At the New York exchange, the syndicate structure may be either corporate (where liability is limited) or personal. So far, all the syndicates are corporate, Reutershan said.

The Continental Insurance Group heads a syndicate called Maidenlane (a well-know Wall Street area concourse), and the Insurance Company of North America heads up the 1792 syndicate.

Other syndicates will be headed by companies such as Alliance, Crum & Forster and General Reinsurance.

The exchange will write three types of insurance: direct insurance on risks that are located outside the United States, reinsurance (insurance one insurance company buys from another to spread out the risk) and customers that have been turned down by at least three insurance companies belonging to what is called New York's insurance free-trade zone.
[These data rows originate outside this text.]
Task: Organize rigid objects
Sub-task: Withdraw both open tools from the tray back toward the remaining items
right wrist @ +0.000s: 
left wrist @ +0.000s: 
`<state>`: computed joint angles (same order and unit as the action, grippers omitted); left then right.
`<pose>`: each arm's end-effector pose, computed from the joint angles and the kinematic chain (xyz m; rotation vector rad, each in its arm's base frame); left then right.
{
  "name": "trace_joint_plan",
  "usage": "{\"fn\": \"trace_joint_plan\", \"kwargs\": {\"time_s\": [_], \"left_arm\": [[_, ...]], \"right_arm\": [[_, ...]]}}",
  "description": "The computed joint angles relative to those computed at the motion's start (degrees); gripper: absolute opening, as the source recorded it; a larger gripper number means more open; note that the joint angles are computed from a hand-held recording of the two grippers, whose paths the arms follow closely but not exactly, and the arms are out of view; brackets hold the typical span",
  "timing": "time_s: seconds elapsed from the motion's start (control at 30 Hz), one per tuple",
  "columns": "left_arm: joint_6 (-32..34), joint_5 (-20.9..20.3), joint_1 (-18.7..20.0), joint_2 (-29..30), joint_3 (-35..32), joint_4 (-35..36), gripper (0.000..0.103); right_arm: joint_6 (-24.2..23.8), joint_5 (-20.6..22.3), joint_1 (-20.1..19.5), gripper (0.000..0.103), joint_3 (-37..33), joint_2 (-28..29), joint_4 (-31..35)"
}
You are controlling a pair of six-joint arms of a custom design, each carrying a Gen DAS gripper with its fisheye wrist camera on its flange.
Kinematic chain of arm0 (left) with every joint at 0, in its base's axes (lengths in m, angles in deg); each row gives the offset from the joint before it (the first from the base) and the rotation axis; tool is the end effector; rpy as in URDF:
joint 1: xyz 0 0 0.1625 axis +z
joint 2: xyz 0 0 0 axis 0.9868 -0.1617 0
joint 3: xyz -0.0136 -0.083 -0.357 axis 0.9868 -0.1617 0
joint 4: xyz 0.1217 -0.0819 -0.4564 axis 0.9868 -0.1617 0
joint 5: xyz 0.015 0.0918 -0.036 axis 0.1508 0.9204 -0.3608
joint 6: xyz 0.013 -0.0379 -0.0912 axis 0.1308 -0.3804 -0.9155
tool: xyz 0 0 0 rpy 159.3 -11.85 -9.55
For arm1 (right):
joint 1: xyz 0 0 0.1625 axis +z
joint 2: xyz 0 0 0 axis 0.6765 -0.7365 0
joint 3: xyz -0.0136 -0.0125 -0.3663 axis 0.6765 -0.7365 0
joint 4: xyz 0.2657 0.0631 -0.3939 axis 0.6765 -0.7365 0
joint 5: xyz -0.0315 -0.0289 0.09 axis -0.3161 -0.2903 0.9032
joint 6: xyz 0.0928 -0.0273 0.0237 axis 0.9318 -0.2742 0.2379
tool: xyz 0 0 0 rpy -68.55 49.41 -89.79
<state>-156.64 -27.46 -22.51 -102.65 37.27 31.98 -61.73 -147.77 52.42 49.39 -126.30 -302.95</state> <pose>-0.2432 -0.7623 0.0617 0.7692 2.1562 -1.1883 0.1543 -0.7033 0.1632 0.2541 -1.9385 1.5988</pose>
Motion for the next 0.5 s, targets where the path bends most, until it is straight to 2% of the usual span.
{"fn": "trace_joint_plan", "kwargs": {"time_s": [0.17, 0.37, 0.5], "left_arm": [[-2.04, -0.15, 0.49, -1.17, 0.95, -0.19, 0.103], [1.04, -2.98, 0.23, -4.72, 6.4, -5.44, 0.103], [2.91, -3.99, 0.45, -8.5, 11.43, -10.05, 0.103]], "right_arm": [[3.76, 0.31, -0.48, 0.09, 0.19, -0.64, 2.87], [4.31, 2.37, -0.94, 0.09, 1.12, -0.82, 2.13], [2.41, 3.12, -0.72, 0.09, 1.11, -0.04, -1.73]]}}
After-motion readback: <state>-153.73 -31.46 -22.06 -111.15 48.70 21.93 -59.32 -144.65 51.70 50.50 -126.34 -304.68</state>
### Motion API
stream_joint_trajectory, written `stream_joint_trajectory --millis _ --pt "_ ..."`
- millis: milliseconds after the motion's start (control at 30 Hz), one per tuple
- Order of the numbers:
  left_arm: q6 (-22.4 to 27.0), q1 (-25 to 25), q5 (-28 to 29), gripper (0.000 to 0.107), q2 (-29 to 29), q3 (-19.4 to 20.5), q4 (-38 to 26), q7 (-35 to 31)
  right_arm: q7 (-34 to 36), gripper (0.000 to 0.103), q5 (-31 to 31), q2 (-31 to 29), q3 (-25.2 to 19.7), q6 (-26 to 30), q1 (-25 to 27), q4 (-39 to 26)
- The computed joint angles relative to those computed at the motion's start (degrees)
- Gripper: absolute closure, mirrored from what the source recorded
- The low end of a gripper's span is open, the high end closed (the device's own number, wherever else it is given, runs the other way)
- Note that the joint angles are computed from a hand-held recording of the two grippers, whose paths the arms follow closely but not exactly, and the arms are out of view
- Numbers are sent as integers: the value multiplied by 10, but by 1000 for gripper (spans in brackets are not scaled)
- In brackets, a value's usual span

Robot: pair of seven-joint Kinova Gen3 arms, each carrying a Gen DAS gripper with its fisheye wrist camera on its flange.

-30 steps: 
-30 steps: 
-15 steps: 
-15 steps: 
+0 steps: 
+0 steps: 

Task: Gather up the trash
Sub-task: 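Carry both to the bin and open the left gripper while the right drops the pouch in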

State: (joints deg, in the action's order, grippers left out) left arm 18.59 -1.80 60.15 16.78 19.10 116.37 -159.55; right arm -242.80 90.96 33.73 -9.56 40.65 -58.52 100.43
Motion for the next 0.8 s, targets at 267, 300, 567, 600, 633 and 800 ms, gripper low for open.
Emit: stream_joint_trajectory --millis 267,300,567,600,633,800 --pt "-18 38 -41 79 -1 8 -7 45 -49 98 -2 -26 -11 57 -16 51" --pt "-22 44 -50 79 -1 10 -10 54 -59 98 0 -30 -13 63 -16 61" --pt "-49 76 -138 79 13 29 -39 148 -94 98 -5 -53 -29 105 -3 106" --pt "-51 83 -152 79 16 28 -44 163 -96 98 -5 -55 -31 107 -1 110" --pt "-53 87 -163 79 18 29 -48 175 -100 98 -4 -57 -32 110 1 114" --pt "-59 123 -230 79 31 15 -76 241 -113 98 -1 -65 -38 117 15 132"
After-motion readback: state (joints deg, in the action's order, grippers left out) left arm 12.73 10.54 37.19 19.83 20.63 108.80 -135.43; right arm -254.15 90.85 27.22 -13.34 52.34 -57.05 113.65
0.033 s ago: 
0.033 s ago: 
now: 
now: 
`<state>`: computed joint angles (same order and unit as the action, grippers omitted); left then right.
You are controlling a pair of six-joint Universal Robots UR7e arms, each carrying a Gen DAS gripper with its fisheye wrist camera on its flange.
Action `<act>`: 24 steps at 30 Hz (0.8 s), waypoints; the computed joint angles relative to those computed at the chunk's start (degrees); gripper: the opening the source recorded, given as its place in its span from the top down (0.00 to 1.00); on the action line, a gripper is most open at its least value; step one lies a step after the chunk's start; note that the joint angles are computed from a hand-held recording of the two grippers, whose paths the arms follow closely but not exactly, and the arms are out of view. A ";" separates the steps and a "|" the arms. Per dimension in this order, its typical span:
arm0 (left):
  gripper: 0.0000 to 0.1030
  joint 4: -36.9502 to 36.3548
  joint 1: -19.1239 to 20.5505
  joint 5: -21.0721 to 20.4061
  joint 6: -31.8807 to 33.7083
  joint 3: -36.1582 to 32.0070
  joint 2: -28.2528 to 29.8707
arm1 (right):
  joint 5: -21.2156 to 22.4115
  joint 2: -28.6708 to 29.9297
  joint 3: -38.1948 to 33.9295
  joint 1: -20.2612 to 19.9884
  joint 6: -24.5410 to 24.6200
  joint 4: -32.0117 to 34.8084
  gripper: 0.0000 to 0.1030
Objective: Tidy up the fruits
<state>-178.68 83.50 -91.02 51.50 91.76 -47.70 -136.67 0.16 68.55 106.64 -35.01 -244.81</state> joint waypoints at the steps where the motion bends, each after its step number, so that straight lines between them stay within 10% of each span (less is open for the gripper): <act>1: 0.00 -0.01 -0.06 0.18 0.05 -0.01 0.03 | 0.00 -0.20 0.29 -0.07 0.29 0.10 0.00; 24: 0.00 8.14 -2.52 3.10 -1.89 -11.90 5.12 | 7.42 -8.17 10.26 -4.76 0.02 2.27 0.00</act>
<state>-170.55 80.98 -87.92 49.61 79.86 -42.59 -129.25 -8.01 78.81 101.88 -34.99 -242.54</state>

Since 1978, companies belonging to the zone have been able to take on large business risks without the approval of the state insurance department.

Besides the 16 or 17 syndicates that will be members of the exchange, at least 40 brokerage firms will be direct members and many others associate members.

Direct broker members can take on business from other brokers as well as directly from a client. Associate brokers may negotiate only with underwriters on behalf of a client company.

It will be some time before the exchange will be able to handle the biggest of the large-sized risks negotiated in London. Although many of the syndicates ave increased their capital base from the monimum $3.55 million and although officials hope the number of syndicates will grow from 16 to 40 by the end of the year, there are nearly 400 syndicates at Lloyd's.

Furthermore, a large chunk of Lloyd's business is maritime -- it was founded nearly three centuries ago at a coffee shop in London to insure ships and did nothing else until 1877 -- and at present the New York exchange will not insure maritime risks.

Nevertheless,the former colonies' challenge to the London market comes at a time when Lloyd's faces probably its fiercest financial challenge of the century and its severest internal squabbling in its history.

Lloyd's losses were heavy in 1979, and several of its syndicates are threatened with bankruptcy. Many Lloyd's members contend that the exchange's internal controls on the types of insurance its members write were not stirct enough and that some risks were insured that should not have been.

Although Lloyd's itself does not write insurance anymore than the New York Stock Exchange trades stocks, it does restrict the behavior of its members.

"Greed got the better of them in several cases," contends one London broker who is a member of Lloyd's.

The biggest case in point is the risks Lloyd's syndicates underwrote for big computer-leasing comapnies, mainly American.

Lloyd's permitted underwriters to guarantee computer-leasing companies against finacial losses they might incur if customers were to cancel their leases. Lloyd's wrote the coverage from 1973 unitl 1978.

Exchange syndicates may now be liable for as much as $300 million in claims from computer-leasing companies who had customers opt out of their rental agreements when Interational Business Machines Corp. introduced a new computer.